AIM OF THE EXERCISE -> Extract the listing below in full, unchanged.

SUPPLIED DATA ->
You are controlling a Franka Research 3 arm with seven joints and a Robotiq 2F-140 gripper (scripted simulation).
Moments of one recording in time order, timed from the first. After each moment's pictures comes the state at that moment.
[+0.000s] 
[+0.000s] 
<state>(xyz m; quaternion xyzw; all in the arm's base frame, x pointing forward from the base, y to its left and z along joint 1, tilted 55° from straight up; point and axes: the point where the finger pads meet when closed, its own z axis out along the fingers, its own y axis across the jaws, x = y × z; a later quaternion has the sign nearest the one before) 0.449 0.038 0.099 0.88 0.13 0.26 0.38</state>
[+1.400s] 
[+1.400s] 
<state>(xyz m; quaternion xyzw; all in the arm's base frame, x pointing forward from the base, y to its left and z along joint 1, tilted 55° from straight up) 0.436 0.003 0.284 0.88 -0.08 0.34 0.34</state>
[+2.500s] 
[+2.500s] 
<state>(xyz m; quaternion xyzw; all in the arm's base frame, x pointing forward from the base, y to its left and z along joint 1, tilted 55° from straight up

ANSWER TO THIS PROBLEM ->
You are controlling a Franka Research 3 arm with seven joints and a Robotiq 2F-140 gripper (scripted simulation).
Moments of one recording in time order, timed from the first. After each moment's pictures comes the state at that moment.
[+0.000s] 
[+0.000s] 
<state>(xyz m; quaternion xyzw; all in the arm's base frame, x pointing forward from the base, y to its left and z along joint 1, tilted 55° from straight up; point and axes: the point where the finger pads meet when closed, its own z axis out along the fingers, its own y axis across the jaws, x = y × z; a later quaternion has the sign nearest the one before) 0.449 0.038 0.099 0.88 0.13 0.26 0.38</state>
[+1.400s] 
[+1.400s] 
<state>(xyz m; quaternion xyzw; all in the arm's base frame, x pointing forward from the base, y to its left and z along joint 1, tilted 55° from straight up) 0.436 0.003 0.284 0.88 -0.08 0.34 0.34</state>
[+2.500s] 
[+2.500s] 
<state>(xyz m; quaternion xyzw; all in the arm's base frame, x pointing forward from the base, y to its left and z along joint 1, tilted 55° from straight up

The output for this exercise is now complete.